Of course, if you really want to make things interesting, you need a spherical cow model for billiards, and a recent paper accepted by Physical Review Letters apparently offers just that. Physicists at Boston University studied what would happen during the initial "break shot" of a billiards game in an ideal setting: namely, with no dissipation of energy (I assume this means a perfectly elastic collision, with nothing lost to heat, noise, etc.) and an infinite billiard table. Heck, if we can have billiard balls the size of protons, why not infinite tables? (Or even quantum versions of Cruise and Newman?)

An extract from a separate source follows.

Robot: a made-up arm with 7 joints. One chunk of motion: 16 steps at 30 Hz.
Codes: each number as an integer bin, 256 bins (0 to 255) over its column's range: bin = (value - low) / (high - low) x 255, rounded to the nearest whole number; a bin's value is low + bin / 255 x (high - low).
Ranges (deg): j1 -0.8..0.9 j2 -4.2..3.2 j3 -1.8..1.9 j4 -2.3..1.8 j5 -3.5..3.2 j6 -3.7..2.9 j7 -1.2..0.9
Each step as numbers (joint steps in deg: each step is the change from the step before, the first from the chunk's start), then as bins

Basically, they created an ideal gas and then sent the particles careening all over the place, from a central starting point. Their conclusion: "Just as in real billiards, progressively more particles become mobile as the collision cascade develops." But there was an interesting twist. The initial break is, naturally, asymmetric, with various balls flying off in different directions and speeds. But in the idealized model, as the balls (or particles) expanded outward, the region became nearly spherically symmetric around the initial point of collision. In fact, it looked for all the world like a shock wave generated from an explosion. Now that is freaky.
Shock waves do form when the speed of a gas changes by more than the speed of sound. Wherever this happens, according to Wikipedia, "sound waves traveling against the flow reach a point where they cannot travel any further upstream and the pressure progressively builds in that region, and a high pressure shock wave rapidly forms." Something similar happens with supersonic jets: parts of the air around the plan travel at exactly the speed of sound, along with the aircraft, but the plane leaves a pile-up of these sound waves in its wake. The waves are forced together and compressed -- sort of an amplification effect -- ultimately merging into a shock wave that spreads out sideways.
Thunder is a naturally occurring sonic boom, and yet another example of a shock wave. And of course, explosions generate shock waves, such as when a bomb goes off. It just hadn't occurred to me that colliding billiard balls might also produce a shock-wave phenomenon. But when the collisions are viewed in slow motion, as in the YouTube video below, it does seem a bit more explosively violent than when observed at full speed:
Here's one last bit of trivia to relieve the Monday morning doldrums. Apparently the cracking sound of a bullwhip is a tiny sonic boom. The end of the whip has far less mass than the handle, so swinging the whip sharply, energy is transferred down the length of the whip. The velocity of the whip increases as mass decreases, such that ultimately the end (called the "cracker") moves faster than the speed of sound -- one of the first human inventions to break the sound barrier. I'll bet Sara Pezzini swings a mean bullwhip, when she isn't shooting pool.